* _ABOUT THIS TASK_: For this exercise, copy the data exactly and omit any images.

* _SUPPLIED DATA_:
((

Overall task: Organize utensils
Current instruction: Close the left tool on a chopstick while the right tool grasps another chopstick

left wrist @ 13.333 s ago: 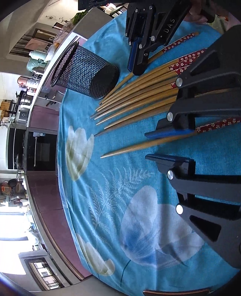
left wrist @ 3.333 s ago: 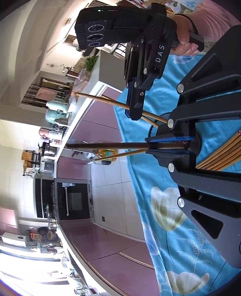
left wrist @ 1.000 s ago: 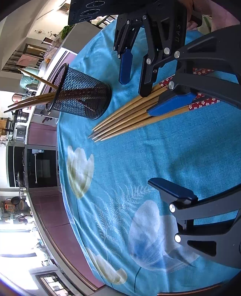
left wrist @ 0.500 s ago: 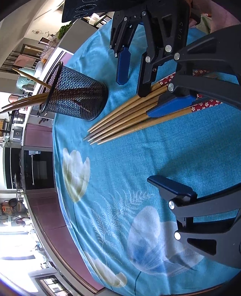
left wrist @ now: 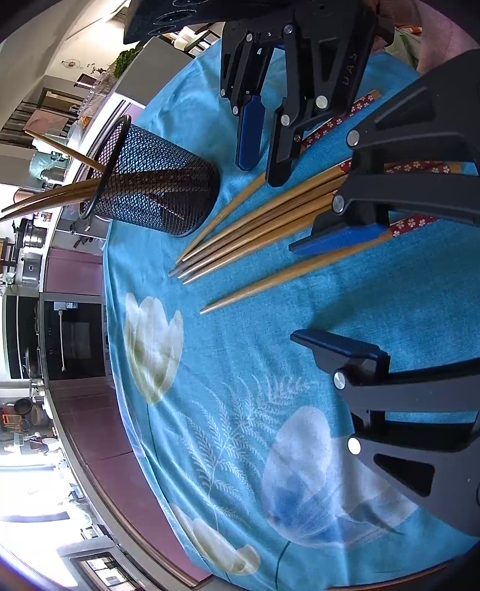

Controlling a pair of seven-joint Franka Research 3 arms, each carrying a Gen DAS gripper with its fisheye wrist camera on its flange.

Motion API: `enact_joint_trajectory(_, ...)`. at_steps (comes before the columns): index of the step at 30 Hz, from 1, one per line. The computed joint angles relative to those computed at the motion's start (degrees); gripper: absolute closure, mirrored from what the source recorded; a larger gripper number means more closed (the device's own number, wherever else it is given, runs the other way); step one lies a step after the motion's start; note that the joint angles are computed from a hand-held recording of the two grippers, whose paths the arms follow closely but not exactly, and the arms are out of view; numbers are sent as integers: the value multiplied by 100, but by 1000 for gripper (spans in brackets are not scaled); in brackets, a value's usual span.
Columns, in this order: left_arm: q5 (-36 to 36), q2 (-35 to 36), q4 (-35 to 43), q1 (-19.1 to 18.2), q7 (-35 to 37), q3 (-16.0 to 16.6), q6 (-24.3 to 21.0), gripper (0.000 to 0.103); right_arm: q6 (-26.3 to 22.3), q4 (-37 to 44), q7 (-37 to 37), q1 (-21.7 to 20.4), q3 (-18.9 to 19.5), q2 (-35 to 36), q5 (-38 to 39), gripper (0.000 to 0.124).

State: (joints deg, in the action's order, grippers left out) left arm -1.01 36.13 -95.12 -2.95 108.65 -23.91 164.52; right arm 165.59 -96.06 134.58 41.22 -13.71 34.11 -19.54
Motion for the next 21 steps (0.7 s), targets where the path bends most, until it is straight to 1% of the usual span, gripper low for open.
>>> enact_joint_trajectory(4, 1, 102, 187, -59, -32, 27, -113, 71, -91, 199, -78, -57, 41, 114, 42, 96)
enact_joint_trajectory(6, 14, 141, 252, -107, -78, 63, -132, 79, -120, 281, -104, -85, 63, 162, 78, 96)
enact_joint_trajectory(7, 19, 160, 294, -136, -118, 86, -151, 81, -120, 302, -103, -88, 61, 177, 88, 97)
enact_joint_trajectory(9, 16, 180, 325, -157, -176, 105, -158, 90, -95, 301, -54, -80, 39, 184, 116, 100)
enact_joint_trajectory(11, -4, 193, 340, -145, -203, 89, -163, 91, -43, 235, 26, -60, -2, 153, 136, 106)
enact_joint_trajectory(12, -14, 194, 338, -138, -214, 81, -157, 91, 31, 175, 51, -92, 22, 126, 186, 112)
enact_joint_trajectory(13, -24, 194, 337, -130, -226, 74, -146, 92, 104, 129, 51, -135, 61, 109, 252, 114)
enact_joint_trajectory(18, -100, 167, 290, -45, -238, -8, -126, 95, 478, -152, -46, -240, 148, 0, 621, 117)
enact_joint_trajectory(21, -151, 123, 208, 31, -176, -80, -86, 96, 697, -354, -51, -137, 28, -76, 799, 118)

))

* _ANSWER TO THE PROBLEM_:
Overall task: Organize utensils
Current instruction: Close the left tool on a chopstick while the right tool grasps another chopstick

left wrist @ 13.333 s ago: 
left wrist @ 3.333 s ago: 
left wrist @ 1.000 s ago: 
left wrist @ 0.500 s ago: 
left wrist @ now: 

Controlling a pair of seven-joint Franka Research 3 arms, each carrying a Gen DAS gripper with its fisheye wrist camera on its flange.

Motion API: `enact_joint_trajectory(_, ...)`. at_steps (comes before the columns): index of the step at 30 Hz, from 1, one per line. The computed joint angles relative to those computed at the motion's start (degrees); gripper: absolute closure, mirrored from what the source recorded; a larger gripper number means more closed (the device's own number, wherever else it is given, runs the other way); step one lies a step after the motion's start; note that the joint angles are computed from a hand-held recording of the two grippers, whose paths the arms follow closely but not exactly, and the arms are out of view; numbers are sent as integers: the value multiplied by 100, but by 1000 for gripper (spans in brackets are not scaled); in brackets, a value's usual span.
Columns, in this order: left_arm: q5 (-36 to 36), q2 (-35 to 36), q4 (-35 to 43), q1 (-19.1 to 18.2), q7 (-35 to 37), q3 (-16.0 to 16.6), q6 (-24.3 to 21.0), gripper (0.000 to 0.103); right_arm: q6 (-26.3 to 22.3), q4 (-37 to 44), q7 (-37 to 37), q1 (-21.7 to 20.4), q3 (-18.9 to 19.5), q2 (-35 to 36), q5 (-38 to 39), gripper (0.000 to 0.124).

State: (joints deg, in the action's order, grippers left out) left arm -1.01 36.13 -95.12 -2.95 108.65 -23.91 164.52; right arm 165.59 -96.06 134.58 41.22 -13.71 34.11 -19.54
Motion for the next 21 steps (0.7 s), targets where the path bends most, until it is straight to 1% of the usual span, gripper low for open.
>>> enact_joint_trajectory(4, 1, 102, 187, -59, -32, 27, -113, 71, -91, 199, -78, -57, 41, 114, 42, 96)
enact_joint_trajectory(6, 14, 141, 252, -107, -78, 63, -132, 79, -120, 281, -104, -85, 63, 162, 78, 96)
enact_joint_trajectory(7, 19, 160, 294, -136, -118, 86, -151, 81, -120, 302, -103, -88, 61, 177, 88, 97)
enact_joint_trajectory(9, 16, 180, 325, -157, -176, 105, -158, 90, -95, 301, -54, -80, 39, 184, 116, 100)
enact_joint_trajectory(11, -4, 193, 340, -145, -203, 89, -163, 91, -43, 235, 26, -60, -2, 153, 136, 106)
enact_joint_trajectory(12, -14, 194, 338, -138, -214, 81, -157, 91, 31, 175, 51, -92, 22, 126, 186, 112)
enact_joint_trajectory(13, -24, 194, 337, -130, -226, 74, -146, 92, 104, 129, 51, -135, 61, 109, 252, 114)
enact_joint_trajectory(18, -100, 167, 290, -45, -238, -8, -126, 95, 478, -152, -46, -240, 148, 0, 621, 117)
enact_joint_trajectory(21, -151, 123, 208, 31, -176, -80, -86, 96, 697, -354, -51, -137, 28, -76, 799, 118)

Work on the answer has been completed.